Scandales



Mariage blanc


J’ai déjà dit avoir célébré environ deux mille mariages.

En effet, à cette époque, il y en avait beaucoup.

Par exemple, le dernier samedi avant les vacances de la bonneterie, il est arrivé d’y en avoir près d’une quarantaine. En plus de la salle des mariages, il fallait en faire dans le petit salon.

Même, quelques fois, nous faisions rentrer 3 mariages ensemble (quand il n’y avait pas beaucoup d’invités), et je ne lisais qu’une fois le code au lieu de trois, puis demandais à chaque couple séparément leur accord.

 

Un jour, on me demande de célébrer un mariage, un vendredi en fin d’après-midi. Ce sont deux jeunes de la Mission Locale qui me l’ont demandé, puisque j’étais vice-président de cette association.

 

J’arrive dans la salle des mariages, et vois en effet la jeune fille avec son petit ami.

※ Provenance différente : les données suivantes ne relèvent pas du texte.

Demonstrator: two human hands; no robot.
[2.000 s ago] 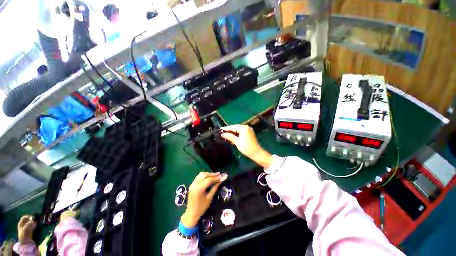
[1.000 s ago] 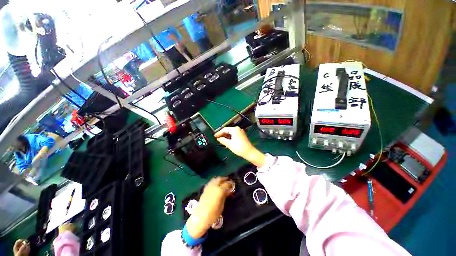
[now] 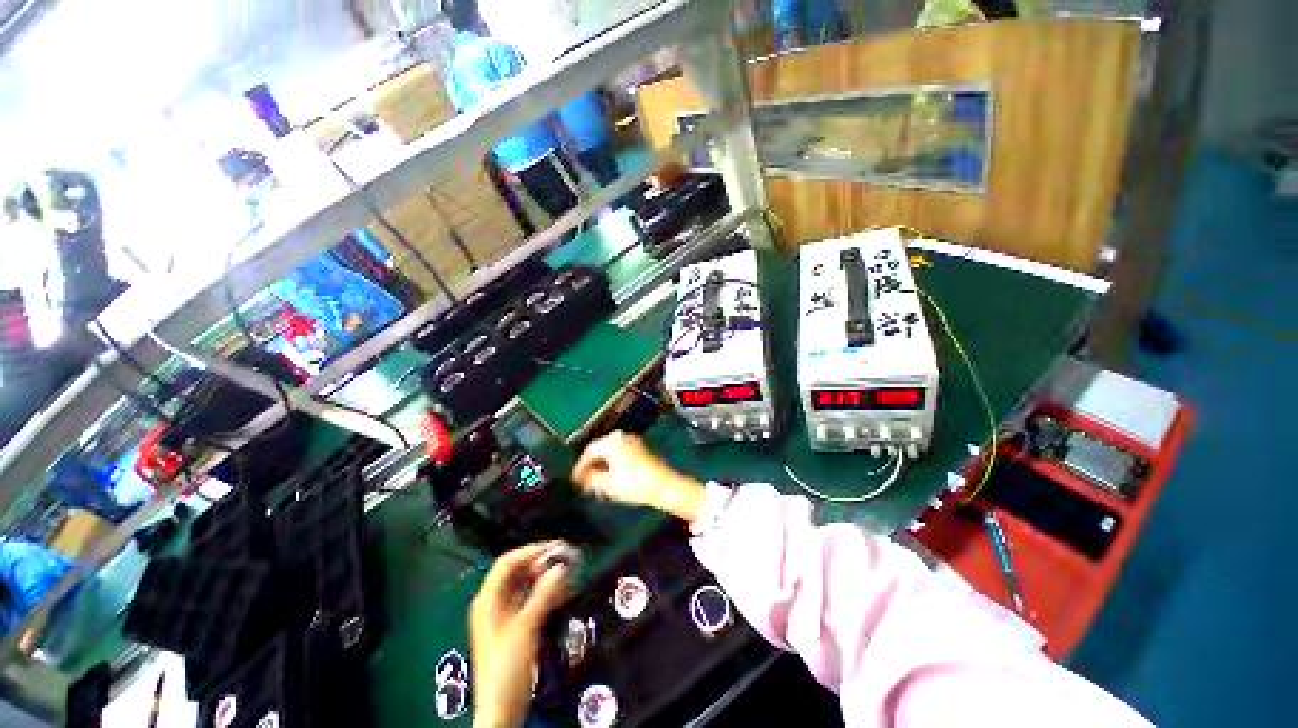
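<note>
The black test fixture stands on the green mat, with its red handle upright and a green-lit round unit on its face. My left hand holds a small round unit between thumb and fingers, just below the fixture at the tray's upper left. My right hand is just right of the fixture, fingers curled; whether it holds anything cannot be told. The black work tray holds several round units with pale or silver rims. Two silver rings lie on the mat to its left.
Two white power supplies with red digits stand behind my right hand. A red parts box is at the right edge. Black trays lie at left, and a long filled tray is beyond the fixture. A metal shelf edge crosses above.
The view has turned right. The fixture face, dark at first, now shows green. My left hand has gone down over the tray and come back up with a round unit. My right hand has moved slightly off the fixture.
</note>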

Je la félicite et lui dis que je suis content pour eux deux...

Elle me répond qu’elle ne se marie pas avec lui, qu’il ne sera que son témoin, qu’elle a eu un grand coup de foudre et elle me présente le futur.

C’est un Mauricien.

Je n’ai rien à dire, mais me renseigne quand même, discrètement auprès de la responsable du service de l’Etat-Civil.

On me confirme que tout est en ordre, qu’ils ont reçu toutes les pièces nécessaires.

 

Je procède donc à la célébration du mariage.

 

Ayant quand même une arrière pensée, la cérémonie terminée, je téléphone à la Mission Locale pour demander le portrait physique du deuxième témoin.

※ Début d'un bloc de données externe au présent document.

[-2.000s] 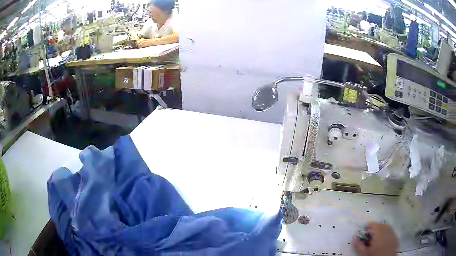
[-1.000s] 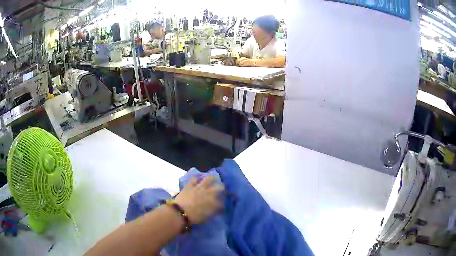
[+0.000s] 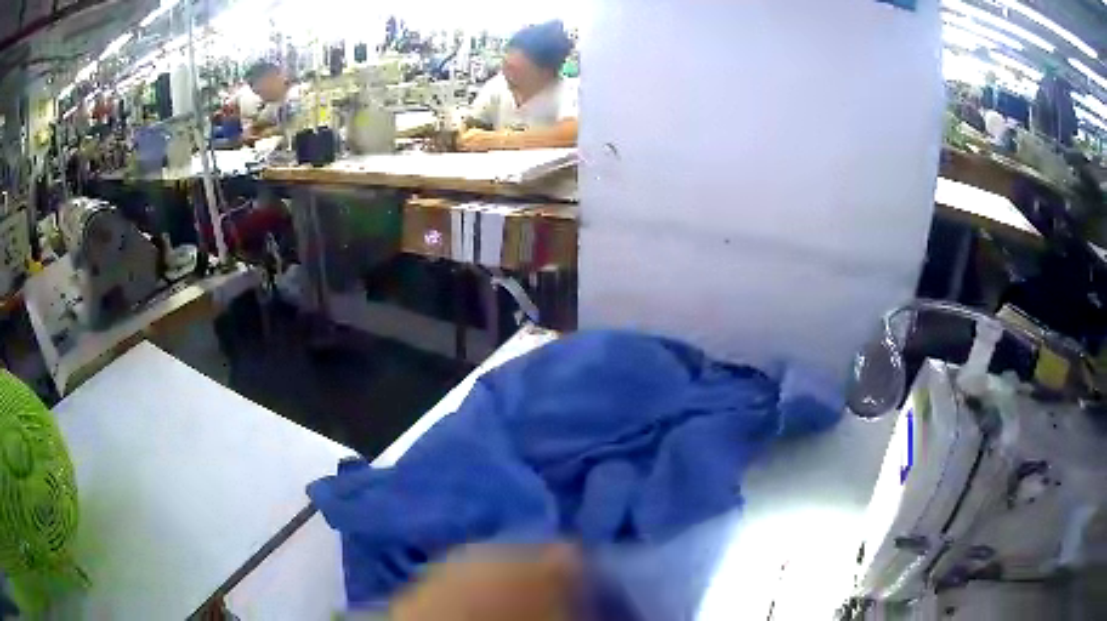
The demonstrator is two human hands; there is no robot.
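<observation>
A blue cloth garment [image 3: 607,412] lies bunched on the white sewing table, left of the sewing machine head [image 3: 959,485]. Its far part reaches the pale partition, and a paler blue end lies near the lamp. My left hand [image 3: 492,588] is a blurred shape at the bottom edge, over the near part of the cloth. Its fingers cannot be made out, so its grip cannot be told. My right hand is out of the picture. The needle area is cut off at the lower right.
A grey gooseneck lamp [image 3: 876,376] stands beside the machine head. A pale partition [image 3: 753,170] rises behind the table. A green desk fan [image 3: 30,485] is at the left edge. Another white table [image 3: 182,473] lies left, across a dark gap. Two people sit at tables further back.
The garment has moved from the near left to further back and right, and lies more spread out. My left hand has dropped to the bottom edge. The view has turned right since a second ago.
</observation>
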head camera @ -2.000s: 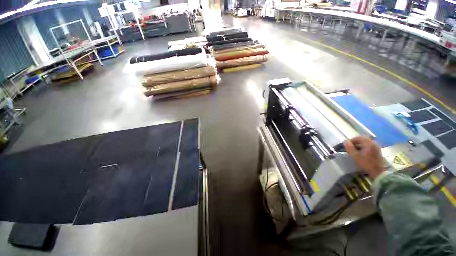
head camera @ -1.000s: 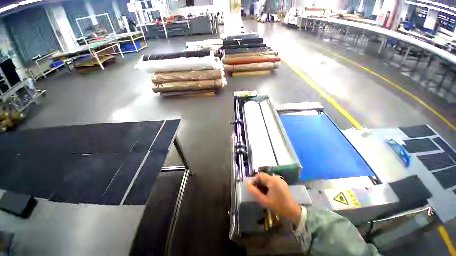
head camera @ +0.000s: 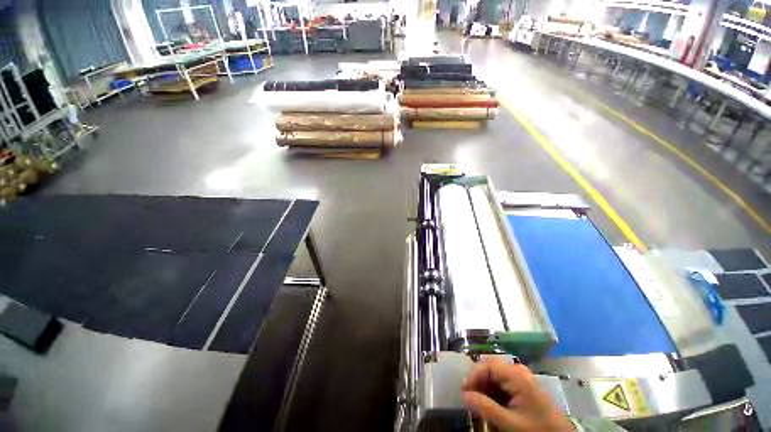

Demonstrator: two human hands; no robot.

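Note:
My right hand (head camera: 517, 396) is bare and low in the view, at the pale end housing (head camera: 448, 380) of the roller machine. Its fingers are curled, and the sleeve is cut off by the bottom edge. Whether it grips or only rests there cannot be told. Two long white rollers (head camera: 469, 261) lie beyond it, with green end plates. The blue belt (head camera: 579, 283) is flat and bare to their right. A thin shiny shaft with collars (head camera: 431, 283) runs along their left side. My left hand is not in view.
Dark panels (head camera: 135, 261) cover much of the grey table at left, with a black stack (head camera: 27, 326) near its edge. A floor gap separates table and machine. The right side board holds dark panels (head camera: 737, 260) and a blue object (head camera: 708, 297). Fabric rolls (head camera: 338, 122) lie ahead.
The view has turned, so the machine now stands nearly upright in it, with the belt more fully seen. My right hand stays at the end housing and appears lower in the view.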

En effet, j’avais eu en face de moi une petite jeune fille fluette, alors que le nom prononcé me rappelait plutôt un grosse boulotte.

C’est bien ce que l’on me confirme.

Je rencontre aussitôt la responsable du service de l’Etat-Civil, et ne suis pas long à comprendre que nous avons été mystifiés, et que j’ai dû célébrer un mariage blanc ! (Un mariage blanc, aussi appelé mariage de complaisance, est un mariage contracté dans d'autres buts que la vie commune).

 

Tout s’enclenche alors très vite.

Je téléphone au Procureur de la République pour lui faire part de mes soupçons, afin qu’il me couvre pour l’enquête policière que je déclenche sur le champ.  

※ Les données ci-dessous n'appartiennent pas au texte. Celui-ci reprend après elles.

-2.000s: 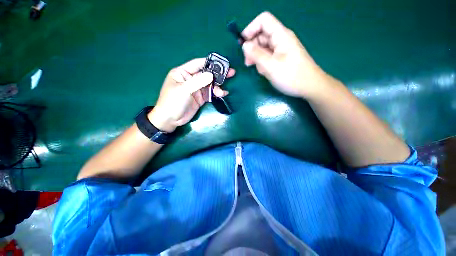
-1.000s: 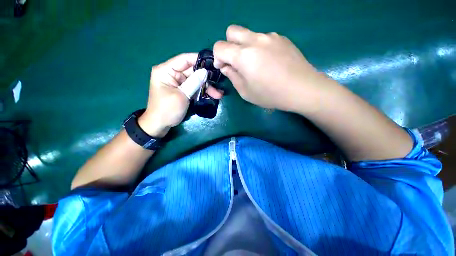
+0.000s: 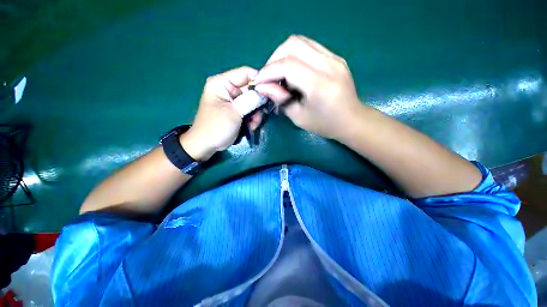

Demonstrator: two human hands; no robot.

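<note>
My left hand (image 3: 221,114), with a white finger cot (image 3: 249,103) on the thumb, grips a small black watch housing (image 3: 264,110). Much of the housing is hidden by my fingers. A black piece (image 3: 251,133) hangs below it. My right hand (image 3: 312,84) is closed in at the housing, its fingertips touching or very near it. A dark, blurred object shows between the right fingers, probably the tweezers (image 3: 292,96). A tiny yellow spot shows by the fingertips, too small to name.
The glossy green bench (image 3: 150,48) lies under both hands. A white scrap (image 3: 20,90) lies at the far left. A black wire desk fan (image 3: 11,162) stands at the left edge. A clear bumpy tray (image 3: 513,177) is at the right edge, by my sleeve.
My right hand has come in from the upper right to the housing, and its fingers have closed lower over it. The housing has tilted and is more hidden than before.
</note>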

Ensuite, je lui confirme par écrit mon récit, afin que le mariage puisse être annulé.

 

J’envoie notre police municipale au domicile de la jeune femme, mais il n’y a personne. Cependant, nos policiers apprennent que les nouveaux mariés doivent se rendre à Paris le lendemain matin, par un des premiers trains.

 

Le samedi, je suis dès 7 heures à mon bureau à la Marie, attendant la suite des évènements.

Vers 8 heures, nos policiers m’amènent la jeune mariée de la veille et son petit ami, qu’ils ont trouvé dormant tranquillement ensemble dans leur appartement.

Ils me signalent également que le marié vient d’être appréhendé sur le quai de la gare, et emmené par la Police Nationale.

 

La jeune femme me raconte alors, le plus naïvement du monde, son histoire.

Elle a fait la connaissance un mois auparavant, du Mauricien qui lui promet, pour ce mariage blanc, une robe neuve et 1.500 francs. Une aubaine pour elle qui n’a pas d’argent. Elle aime toujours son petit copain, continuant de vivre avec lui, et n’a jamais couché avec le Mauricien.

 

Ces mariages de complaisance étaient pratiqués pour acquérir la nationalité française. En effet, à cette époque, un étranger qui épousait une Française, pouvait devenir français six mois après le mariage, par simple déclaration, sans condition de délai, ni de résidence, sur justification du dépôt de l’acte de mariage auprès de l’autorité administrative compétente.

 

Une semaine après, mon Député-Maire Robert Galley, que j’avais mis au courant, intervenait à la tribune de l’Assemblée Nationale et la loi était changée.